Laser power and PMTs gain are adjusted so that the fluorescence at baseline is bright but far from reaching saturation of the signal. In our conditions, signal saturation is experienced above 3000 fluorescence units; the baseline fluorescence for the region of interest (ROI) is normally adjusted to average at ~600 units (background caused by PMTs are around 60-160 units). This should allow us to easily measure fluorescence increases without saturation.
It is recommended to wait at least 10-15 mins after placing the slice in the chamber and lowering the 60x objective before starting any experiment. This should give sufficient time to the slice to stabilize and equilibrate properly with the working temperature of the chamber. Not waiting a sufficient time might result in changes in focus/movement and instable fluorescent baseline.
2PLSM imaging with genetically encoded sensors can be performed either as time-lapse experiments or as continuous acquisitions, depending on the timescale of the phenomenon under observation.
For slow pharmacological effects, time-lapse acquisitions are preferred. In this case, a series of frames are acquired at regular intervals. Each series of frames is then averaged to represent one time point.

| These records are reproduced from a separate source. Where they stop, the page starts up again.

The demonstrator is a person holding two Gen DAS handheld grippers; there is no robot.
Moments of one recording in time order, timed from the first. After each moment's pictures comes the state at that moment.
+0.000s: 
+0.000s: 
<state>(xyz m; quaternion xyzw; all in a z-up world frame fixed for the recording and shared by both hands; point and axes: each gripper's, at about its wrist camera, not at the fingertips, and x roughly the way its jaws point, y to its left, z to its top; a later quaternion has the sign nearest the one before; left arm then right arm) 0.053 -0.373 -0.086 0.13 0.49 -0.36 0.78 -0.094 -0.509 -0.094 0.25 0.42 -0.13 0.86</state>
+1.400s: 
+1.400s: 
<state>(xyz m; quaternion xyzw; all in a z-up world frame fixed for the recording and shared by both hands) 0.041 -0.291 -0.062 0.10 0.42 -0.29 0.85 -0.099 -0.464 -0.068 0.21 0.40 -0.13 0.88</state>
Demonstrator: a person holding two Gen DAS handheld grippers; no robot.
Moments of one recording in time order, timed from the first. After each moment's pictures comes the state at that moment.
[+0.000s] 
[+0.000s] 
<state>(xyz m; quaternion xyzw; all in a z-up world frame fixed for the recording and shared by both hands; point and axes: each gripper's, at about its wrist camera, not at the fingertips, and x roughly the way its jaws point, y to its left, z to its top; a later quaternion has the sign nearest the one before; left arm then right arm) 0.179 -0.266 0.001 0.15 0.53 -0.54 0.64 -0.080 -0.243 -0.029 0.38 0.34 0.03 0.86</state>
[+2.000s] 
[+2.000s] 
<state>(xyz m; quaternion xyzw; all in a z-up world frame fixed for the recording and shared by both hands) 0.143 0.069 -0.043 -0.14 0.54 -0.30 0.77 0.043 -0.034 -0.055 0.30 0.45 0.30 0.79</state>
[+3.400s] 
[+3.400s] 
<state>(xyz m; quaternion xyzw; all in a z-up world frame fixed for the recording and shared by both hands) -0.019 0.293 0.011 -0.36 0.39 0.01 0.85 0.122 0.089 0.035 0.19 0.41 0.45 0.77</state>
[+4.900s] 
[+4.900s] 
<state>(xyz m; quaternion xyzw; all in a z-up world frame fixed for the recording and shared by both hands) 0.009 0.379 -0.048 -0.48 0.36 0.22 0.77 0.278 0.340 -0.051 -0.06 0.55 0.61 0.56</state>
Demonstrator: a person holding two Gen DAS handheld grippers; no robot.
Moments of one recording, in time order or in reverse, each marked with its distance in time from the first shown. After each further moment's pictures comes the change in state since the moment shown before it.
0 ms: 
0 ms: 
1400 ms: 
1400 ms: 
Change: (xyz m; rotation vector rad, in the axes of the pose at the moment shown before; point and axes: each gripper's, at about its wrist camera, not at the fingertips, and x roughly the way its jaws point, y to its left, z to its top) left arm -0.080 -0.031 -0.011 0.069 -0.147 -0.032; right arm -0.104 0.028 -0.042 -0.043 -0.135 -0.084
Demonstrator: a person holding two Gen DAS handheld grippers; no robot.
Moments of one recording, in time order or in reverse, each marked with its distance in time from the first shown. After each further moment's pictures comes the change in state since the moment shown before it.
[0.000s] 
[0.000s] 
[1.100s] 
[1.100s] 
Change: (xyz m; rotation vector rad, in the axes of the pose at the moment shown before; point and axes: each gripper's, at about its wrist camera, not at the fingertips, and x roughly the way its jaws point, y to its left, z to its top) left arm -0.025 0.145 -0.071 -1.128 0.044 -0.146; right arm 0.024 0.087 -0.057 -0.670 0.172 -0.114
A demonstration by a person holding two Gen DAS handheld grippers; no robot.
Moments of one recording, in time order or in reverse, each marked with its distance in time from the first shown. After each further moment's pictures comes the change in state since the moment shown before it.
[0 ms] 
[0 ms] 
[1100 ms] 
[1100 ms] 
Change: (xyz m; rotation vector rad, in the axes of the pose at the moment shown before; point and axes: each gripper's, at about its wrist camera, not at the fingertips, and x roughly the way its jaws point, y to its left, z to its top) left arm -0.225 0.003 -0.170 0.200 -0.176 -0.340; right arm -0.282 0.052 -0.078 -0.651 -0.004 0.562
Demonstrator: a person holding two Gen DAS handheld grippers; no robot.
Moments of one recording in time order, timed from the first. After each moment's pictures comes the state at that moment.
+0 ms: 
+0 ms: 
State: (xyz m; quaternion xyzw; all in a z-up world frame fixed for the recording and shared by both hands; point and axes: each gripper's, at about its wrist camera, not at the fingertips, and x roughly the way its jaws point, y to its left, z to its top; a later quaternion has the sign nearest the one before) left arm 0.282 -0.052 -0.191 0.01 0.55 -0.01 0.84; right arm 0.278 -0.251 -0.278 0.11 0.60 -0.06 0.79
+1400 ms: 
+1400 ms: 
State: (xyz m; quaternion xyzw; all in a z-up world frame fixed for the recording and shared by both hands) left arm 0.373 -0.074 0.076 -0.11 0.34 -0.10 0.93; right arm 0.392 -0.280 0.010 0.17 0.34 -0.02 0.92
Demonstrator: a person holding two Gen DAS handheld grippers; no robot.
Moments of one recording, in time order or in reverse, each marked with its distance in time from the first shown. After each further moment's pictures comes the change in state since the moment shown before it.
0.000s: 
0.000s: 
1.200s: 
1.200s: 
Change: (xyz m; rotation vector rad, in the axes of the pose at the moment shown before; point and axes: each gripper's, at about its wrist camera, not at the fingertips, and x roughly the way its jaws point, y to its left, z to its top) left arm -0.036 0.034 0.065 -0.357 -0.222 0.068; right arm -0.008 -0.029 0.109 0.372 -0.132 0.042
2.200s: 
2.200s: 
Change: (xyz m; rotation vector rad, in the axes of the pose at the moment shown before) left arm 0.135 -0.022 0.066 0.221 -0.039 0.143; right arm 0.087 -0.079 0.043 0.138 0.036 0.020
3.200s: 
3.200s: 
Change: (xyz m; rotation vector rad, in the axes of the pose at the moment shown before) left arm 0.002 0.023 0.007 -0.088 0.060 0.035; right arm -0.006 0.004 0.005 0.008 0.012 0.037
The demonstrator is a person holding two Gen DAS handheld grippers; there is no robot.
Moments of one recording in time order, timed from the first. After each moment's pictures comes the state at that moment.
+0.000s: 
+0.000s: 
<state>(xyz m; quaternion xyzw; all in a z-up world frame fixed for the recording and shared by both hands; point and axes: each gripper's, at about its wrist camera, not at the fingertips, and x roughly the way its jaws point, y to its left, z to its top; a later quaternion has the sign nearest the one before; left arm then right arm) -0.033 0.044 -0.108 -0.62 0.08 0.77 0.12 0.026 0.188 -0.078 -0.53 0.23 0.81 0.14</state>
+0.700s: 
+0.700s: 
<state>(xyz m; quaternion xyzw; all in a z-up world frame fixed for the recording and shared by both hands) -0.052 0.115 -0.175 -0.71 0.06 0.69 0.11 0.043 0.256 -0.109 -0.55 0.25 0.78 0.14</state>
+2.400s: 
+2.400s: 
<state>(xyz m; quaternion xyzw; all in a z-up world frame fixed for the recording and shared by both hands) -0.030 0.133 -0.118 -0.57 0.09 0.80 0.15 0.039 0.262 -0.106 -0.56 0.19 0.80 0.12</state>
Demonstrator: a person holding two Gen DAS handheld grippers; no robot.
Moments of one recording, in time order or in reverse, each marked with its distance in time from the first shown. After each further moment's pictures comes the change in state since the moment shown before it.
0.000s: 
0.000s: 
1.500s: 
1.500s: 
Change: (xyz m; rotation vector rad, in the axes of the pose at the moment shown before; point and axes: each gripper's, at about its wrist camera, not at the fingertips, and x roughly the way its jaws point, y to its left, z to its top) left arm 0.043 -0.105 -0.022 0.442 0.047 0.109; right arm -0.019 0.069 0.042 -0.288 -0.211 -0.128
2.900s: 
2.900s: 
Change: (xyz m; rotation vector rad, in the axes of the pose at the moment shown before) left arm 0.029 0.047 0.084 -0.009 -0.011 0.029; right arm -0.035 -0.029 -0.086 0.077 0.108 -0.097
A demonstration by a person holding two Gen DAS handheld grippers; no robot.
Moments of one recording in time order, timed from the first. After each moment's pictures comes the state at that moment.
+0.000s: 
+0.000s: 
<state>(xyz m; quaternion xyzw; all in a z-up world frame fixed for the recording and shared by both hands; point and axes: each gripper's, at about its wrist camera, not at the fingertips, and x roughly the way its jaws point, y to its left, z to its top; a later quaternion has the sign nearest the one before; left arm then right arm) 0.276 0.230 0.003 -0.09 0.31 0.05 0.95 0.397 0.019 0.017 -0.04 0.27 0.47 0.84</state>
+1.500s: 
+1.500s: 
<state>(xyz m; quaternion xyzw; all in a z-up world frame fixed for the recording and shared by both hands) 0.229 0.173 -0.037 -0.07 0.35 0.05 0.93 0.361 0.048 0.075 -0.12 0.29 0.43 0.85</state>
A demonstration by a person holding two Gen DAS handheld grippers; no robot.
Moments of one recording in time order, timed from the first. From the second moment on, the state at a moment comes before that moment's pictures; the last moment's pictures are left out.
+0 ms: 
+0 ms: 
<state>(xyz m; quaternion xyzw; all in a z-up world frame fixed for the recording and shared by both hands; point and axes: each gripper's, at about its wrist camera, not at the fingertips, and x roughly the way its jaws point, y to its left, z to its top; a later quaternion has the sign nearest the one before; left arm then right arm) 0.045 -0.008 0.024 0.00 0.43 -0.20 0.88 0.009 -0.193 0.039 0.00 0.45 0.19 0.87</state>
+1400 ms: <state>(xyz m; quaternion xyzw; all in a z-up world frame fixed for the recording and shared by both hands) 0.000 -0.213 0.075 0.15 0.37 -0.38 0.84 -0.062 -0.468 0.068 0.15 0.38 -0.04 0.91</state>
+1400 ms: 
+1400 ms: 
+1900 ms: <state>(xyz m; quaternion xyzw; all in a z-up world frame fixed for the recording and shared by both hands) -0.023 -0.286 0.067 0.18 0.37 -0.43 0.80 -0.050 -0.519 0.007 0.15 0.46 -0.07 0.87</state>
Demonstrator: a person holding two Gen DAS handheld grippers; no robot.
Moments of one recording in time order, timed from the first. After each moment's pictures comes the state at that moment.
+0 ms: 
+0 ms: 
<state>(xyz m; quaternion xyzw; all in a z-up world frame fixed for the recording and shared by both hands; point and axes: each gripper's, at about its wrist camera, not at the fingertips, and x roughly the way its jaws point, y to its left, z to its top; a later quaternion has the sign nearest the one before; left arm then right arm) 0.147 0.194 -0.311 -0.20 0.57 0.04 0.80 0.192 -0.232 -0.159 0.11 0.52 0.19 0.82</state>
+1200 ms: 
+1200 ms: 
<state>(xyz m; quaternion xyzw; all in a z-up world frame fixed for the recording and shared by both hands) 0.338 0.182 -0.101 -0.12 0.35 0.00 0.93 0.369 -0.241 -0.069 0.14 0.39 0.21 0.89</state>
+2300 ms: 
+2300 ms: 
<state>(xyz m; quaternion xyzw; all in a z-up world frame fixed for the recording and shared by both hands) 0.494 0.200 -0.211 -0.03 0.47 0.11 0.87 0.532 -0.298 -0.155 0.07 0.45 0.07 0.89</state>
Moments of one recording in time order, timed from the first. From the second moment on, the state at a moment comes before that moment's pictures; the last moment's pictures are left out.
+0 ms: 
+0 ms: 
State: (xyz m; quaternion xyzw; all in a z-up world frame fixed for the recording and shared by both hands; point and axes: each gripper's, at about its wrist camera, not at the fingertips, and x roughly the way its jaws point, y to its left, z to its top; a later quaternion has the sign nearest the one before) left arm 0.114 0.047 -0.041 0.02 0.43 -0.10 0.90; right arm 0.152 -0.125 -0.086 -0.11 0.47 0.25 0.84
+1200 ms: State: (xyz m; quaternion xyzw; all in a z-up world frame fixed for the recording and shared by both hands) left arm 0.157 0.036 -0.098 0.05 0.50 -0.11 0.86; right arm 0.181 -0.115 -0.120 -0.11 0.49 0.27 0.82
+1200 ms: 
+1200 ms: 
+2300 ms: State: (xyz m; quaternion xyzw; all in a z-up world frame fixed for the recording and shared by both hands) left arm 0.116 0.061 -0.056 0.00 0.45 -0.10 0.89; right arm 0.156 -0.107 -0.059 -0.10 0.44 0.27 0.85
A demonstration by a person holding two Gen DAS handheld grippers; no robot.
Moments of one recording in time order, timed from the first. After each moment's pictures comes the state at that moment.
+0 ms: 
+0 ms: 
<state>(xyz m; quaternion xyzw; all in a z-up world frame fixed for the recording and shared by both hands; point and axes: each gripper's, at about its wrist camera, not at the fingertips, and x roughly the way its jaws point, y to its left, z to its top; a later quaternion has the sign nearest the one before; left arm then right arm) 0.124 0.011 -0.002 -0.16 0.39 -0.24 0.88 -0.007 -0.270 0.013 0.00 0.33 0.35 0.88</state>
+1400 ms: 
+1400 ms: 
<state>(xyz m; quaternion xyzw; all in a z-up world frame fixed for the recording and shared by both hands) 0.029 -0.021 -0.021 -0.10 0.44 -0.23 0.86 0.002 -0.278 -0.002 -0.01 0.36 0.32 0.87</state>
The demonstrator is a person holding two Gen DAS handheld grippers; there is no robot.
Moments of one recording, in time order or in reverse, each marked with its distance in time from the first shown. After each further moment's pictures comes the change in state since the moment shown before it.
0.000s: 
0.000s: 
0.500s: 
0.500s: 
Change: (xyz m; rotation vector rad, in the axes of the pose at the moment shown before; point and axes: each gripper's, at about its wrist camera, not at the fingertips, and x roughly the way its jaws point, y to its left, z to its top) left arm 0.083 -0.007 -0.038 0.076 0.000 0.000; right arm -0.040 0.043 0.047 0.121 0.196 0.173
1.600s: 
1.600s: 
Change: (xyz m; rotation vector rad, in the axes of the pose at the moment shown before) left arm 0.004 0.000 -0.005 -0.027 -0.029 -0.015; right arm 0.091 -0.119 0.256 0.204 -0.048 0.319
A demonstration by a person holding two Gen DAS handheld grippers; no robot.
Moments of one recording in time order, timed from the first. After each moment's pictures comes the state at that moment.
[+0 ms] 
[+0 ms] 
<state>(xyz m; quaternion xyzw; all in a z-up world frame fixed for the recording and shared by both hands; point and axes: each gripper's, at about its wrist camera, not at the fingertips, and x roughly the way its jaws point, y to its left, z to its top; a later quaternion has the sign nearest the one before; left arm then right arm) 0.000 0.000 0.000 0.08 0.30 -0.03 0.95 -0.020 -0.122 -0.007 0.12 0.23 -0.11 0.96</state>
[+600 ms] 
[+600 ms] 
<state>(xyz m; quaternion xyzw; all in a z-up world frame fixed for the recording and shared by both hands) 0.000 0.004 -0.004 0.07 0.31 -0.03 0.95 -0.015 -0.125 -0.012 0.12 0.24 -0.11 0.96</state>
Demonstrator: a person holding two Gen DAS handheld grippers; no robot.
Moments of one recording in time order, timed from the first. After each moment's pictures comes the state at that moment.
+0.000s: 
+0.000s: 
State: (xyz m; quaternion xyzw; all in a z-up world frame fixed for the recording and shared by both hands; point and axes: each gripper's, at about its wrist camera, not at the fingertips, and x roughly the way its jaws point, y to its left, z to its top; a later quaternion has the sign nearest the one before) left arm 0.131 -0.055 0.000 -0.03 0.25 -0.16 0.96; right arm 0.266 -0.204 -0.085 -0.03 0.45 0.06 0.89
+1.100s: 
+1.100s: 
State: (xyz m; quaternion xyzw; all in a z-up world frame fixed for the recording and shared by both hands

For faster effects (e.g. acute stimulation), continuous acquisitions are preferred. In Prairie View, this is performed as a Brightness Over Time (BOT) acquisition.
If desired, for a semi-quantitative approach, it is recommended to perform an in situ calibration of the dynamic range of each probe for each ROI examined. This is obtained by estimating minimum and maximum fluorescence levels (Fmin and Fmax) for each ROI.
Calibration protocol
Calibration protocol
To obtain the minimum fluorescence (Fmin), aCSF containing 10 uM TTX is washed in for at least 10 min. BOT acquisition is performed until a stable level is reached.
To obtain the maximum fluorescence (Fmax), aCSF containing a saturating concentration of the neurotransmitter/neuromodulator (e.g. 100 µM acetylcholine chloride for GRABACh3.0) is washed in for at least 10 min. BOT acquisition is performed until a stable maximum level is obtained.
Slices are discarded and the imaging chamber is cleaned after Fmin and Fmax measurements.
After the experiment
After the experiment
Discard slices and waste solutions according to institutional protocols.
Carefully wash tubing, microscope chamber, stimulating electrode, slice holder, and 60X objective.
Turn off all equipments.
Export data and proceed with image analysis.